Delaware Court of Chancery
1990 WL 161084 (1990)
The motion picture film-processing company Technicolor, Inc. (defendant) was involved in a cash-out merger. Expert testimony from Professor Rappaport was introduced by Technicolor to explain the capital asset pricing model (CAPM) methodology used to estimate the fair value of Technicolor’s common stock. The CAPM involved combining the company’s cost of equity and debt to estimate the cost of capital. As part of the calculation, the market-risk premium was determined by using the coefficient beta to represent the volatility or risk associated with the stock. Typically, a higher beta represented a riskier or more volatile stock which, in turn, led to a higher cost of capital. Rappaport used a 1.7 beta based on the recommendation of Merrill Lynch. However, the 1.7 beta was recommended right after the merger announcement. The following month, Merrill Lynch recommended a 1.27 beta, after the volatility had calmed down.
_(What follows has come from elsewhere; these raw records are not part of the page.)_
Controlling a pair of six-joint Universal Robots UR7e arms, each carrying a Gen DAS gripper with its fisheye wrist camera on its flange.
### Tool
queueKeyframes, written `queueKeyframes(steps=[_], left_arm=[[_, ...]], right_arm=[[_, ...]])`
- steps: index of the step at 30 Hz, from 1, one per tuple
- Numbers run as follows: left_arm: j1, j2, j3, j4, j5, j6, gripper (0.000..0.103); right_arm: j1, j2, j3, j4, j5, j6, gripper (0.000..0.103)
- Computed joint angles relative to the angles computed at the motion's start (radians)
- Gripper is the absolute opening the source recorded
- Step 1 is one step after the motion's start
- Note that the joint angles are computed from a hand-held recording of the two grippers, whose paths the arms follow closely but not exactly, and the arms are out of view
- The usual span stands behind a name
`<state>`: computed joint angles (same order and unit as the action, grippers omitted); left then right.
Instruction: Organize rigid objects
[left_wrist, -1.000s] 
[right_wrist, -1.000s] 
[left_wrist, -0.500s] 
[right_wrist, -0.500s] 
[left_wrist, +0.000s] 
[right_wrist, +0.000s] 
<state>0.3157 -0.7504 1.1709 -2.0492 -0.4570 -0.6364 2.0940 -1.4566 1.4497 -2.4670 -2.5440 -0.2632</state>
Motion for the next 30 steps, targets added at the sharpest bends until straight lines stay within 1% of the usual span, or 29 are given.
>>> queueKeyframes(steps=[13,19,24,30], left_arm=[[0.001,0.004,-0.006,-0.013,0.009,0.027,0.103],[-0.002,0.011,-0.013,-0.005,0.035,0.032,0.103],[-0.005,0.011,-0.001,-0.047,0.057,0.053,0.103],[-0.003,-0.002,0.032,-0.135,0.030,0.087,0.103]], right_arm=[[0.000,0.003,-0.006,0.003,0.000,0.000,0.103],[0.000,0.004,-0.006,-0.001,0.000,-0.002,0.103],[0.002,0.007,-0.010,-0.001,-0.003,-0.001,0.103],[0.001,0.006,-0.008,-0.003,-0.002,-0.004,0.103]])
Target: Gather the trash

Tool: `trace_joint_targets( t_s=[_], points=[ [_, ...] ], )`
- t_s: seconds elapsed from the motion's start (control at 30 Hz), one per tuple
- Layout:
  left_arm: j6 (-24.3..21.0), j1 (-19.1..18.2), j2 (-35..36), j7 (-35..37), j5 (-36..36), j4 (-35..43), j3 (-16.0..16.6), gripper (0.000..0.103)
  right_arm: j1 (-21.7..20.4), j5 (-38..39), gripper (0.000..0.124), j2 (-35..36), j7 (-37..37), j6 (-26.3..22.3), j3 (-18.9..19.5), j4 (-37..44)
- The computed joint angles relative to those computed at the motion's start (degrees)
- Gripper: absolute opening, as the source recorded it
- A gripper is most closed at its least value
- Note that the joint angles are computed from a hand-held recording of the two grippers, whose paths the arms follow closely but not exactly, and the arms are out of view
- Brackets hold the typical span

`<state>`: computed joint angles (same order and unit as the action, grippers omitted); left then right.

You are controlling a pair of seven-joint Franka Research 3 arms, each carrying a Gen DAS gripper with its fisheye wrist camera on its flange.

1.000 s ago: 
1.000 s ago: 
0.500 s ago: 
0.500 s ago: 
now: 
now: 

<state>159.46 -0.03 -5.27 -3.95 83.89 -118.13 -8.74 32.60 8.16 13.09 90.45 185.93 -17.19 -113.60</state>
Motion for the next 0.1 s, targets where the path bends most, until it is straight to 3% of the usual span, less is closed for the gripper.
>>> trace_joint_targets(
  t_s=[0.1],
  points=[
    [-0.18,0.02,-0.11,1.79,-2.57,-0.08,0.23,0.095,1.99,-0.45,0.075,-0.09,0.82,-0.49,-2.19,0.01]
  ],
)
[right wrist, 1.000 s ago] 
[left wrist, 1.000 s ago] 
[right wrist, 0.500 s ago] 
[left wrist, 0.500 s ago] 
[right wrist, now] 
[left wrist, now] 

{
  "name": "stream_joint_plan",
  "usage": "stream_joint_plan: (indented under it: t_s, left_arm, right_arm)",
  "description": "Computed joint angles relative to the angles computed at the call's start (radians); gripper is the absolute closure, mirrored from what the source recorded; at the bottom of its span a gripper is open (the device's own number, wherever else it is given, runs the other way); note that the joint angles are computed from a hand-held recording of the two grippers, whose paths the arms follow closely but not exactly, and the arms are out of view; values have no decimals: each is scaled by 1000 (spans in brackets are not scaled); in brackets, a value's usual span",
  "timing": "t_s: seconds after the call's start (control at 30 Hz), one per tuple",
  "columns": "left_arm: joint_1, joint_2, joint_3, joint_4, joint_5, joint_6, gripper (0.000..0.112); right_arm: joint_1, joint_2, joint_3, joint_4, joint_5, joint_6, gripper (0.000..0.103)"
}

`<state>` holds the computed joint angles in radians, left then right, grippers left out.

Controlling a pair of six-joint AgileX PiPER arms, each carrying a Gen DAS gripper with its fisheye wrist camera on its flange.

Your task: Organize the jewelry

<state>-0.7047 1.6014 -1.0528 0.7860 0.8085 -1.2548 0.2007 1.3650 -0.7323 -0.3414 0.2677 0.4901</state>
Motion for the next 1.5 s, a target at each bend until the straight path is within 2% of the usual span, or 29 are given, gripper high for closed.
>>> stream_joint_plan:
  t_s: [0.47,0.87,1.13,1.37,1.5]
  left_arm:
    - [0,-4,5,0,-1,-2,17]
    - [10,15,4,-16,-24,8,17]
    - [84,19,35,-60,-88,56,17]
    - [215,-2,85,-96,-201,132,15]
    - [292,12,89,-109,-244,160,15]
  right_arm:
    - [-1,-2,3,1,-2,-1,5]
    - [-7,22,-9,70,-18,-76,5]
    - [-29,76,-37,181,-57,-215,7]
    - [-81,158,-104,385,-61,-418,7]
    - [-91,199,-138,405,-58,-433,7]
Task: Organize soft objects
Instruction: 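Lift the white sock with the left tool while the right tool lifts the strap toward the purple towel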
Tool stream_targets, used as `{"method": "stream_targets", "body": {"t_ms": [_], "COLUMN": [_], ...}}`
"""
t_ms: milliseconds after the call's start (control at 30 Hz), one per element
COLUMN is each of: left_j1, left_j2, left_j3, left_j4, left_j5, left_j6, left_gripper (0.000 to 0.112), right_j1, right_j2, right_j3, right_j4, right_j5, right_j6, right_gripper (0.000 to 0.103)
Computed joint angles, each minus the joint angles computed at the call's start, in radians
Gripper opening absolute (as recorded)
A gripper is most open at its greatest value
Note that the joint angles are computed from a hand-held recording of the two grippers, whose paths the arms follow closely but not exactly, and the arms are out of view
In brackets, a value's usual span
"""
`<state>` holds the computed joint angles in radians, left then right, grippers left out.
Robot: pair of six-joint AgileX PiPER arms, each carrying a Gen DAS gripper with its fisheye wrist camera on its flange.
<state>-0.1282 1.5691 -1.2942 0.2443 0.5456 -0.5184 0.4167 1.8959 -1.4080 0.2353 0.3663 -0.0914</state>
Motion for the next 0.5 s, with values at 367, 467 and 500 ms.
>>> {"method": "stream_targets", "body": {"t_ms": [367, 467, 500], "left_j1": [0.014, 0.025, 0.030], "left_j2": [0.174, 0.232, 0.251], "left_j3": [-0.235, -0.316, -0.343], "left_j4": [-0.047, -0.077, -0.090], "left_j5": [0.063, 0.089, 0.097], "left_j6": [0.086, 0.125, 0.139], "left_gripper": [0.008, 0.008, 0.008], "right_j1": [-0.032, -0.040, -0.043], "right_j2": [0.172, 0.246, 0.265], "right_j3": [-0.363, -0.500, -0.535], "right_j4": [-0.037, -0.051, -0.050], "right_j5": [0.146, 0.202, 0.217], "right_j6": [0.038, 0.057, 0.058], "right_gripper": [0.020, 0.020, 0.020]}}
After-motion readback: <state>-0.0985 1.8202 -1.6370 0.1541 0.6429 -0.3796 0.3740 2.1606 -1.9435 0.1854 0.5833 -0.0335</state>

In Rappaport’s testimony, he also explained that he modified the cost of capital calculation by including a 4 percent premium on the original CAPM calculation because of the small-capitalization effect. The small-capitalization effect involved imposing a premium over the CAPM computation for smaller companies based on a recognition that the CAPM estimates a slightly lower cost of equity for smaller companies. Following the calculations, Rappaport found that the cost of capital was 20.4 percent for all of Technicolor’s divisions except for three divisions that had a different cash flow. For the other three divisions, the cost of capital was 17.3 percent. Expert testimony from Torkelsen was also introduced. Torkelsen explained that he formed a different calculation based on using a range of discount rates. The expert testimony was then evaluated in an appraisal proceeding in the Delaware Court of Chancery.